- Task details
Check each line of the material. Copy those containing "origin".

↓↓↓

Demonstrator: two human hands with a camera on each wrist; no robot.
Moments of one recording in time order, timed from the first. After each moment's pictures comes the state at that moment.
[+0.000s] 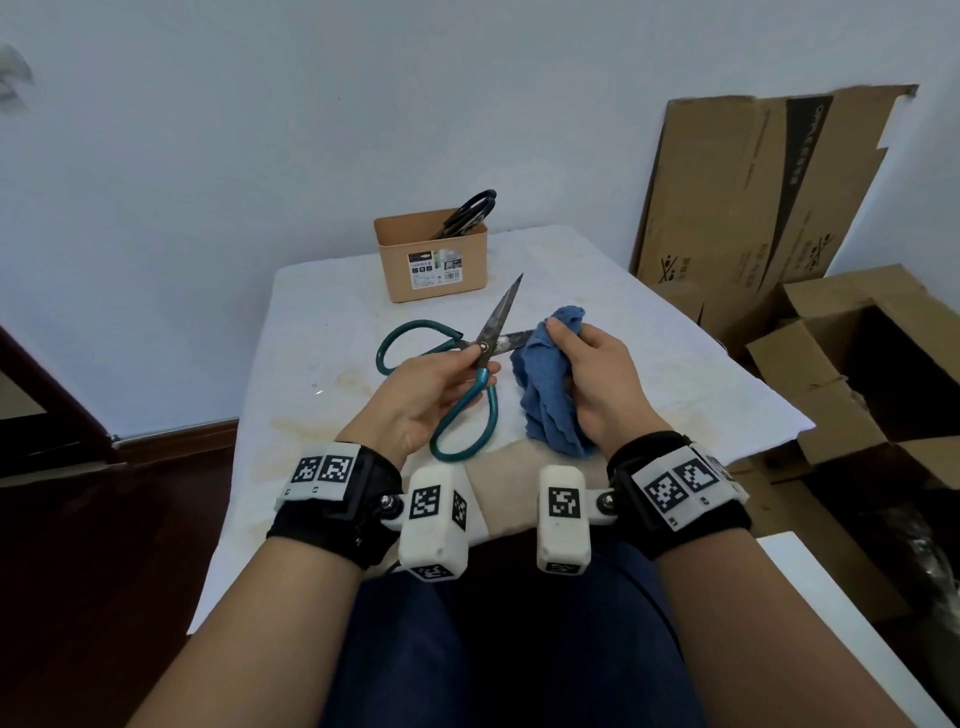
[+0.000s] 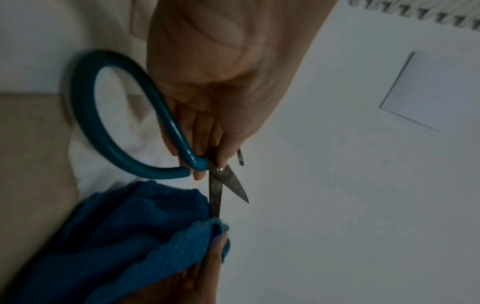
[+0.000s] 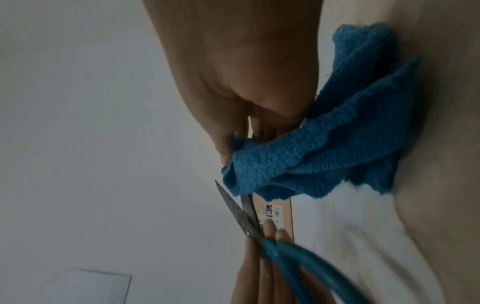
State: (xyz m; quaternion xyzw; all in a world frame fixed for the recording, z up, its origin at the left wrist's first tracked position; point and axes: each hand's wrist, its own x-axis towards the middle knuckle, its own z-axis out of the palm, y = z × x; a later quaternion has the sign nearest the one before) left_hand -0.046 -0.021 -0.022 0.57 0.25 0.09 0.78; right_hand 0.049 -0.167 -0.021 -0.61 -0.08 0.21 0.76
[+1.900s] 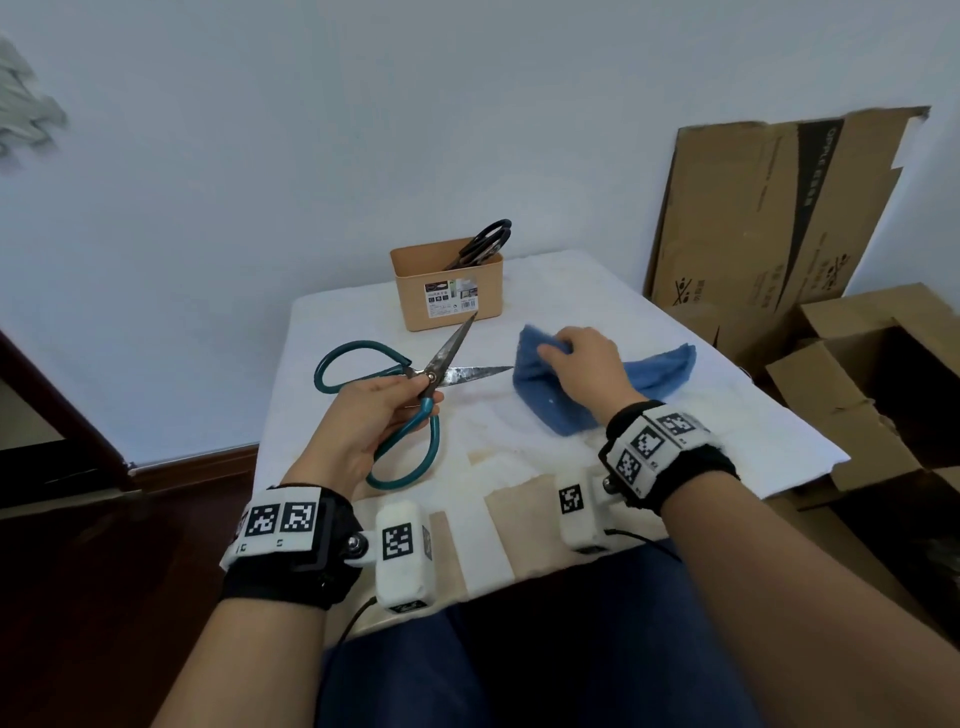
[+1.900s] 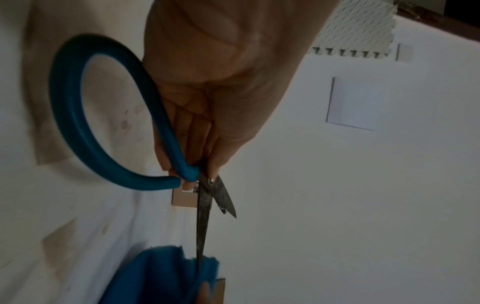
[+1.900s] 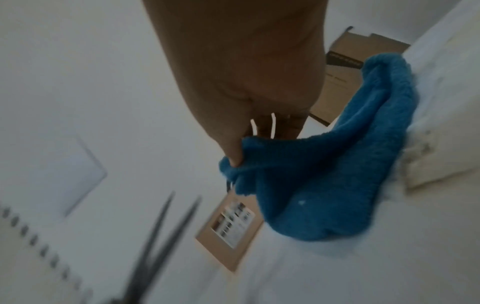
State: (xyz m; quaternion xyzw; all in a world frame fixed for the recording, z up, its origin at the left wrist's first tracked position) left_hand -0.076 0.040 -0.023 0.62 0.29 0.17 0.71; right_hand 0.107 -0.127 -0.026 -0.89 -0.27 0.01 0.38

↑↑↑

- Exercise response
State: (xyz m; quaternion xyzw; all in a world frame fixed for the recording, z up, its origin at the left wrist's first tracked position; point and axes: each hand's wrist, its own x-axis towards the middle knuckle, its own z-axis out of the palm, y = z × x; a later quaternion has the sign nearest the one before) left_hand -0.046 -0.021 -0.022 0.57 0.25 0.09 0.78; right_hand 0.049 -0.167 -0.021 -0.61 -0.08 0.21 0.76
State: (xyz m; quaternion xyzw; all in a world frame fixed for the recording, z up, its origin at the left wrist's first tracked position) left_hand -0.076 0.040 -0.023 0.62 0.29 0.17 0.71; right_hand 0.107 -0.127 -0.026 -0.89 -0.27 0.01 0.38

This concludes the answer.